Prior pathology and superimposed systemic inflammation interact to produce acute and transient working memory deficits: towards reconciling cholinergic and inflammatory hypotheses of delirium. This scheme shows the basal forebrain cholinergic nuclei (BFCN), illustrating the septohippocampal pathway, the ventral diagonal band projections to the amygdala and piriform and insular cortices and the nucleus basalis projection to the frontal, parietal and temporal cortices (after Wolff 1991). Intracerebroventricular injection (left panel) of the ribosomal toxin saporin, linked to an antibody against the p75 neurotrophin receptor, which is enriched on BFCN cells, induces selective neuronal death in these regions.
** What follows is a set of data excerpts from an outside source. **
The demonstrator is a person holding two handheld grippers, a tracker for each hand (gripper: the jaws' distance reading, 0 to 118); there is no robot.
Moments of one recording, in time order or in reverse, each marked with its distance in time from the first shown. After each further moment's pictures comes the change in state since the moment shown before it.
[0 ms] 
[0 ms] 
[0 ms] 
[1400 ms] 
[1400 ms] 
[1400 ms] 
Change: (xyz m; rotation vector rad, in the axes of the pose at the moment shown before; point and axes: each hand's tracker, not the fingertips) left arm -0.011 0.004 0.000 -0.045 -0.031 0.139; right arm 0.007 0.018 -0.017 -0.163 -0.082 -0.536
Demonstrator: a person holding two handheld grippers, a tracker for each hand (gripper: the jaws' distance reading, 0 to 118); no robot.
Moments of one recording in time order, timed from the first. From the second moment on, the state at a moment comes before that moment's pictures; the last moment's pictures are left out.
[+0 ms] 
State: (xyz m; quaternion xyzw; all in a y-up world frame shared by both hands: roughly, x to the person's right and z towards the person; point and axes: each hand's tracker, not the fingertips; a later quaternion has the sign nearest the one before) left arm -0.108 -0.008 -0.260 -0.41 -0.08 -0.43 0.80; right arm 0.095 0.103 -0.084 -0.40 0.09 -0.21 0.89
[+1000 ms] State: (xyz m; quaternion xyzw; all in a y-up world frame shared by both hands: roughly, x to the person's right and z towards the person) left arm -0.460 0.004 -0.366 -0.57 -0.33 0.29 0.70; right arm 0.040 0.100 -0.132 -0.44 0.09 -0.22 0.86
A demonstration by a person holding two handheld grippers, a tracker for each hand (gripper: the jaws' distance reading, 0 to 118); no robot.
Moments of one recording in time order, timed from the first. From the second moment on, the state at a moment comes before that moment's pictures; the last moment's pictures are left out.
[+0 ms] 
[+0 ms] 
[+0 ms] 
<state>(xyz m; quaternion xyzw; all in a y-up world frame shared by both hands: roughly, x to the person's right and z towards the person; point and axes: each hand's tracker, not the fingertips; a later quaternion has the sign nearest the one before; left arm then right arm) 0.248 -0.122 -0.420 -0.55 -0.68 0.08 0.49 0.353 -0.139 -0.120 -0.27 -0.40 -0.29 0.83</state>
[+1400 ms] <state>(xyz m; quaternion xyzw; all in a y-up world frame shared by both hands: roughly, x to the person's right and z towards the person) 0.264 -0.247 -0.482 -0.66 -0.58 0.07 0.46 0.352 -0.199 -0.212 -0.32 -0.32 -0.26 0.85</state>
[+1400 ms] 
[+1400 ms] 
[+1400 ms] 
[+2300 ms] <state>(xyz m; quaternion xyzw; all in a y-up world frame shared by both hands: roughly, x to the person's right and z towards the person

This approach facilitates targeted, selective and limitable lesioning of this area and consequently decreased cholinergic tone (shown in grey, right panel) in these projection fields. In lesioned animals, LPS induces acute and transient working memory deficits, resembling delirium. Neither lesion nor LPS alone were sufficient to induce such deficits. LPS-induced CNS inflammatory responses were equivalent in lesioned and non-lesioned animals and the acetylcholinesterase inhibitor donepezil could block these deficits (Field et al., 2012). This model serves as a useful exemplar of how systemic inflammation in ‘vulnerable’ animals may be used to interrogate aspects of delirium pathophysiology.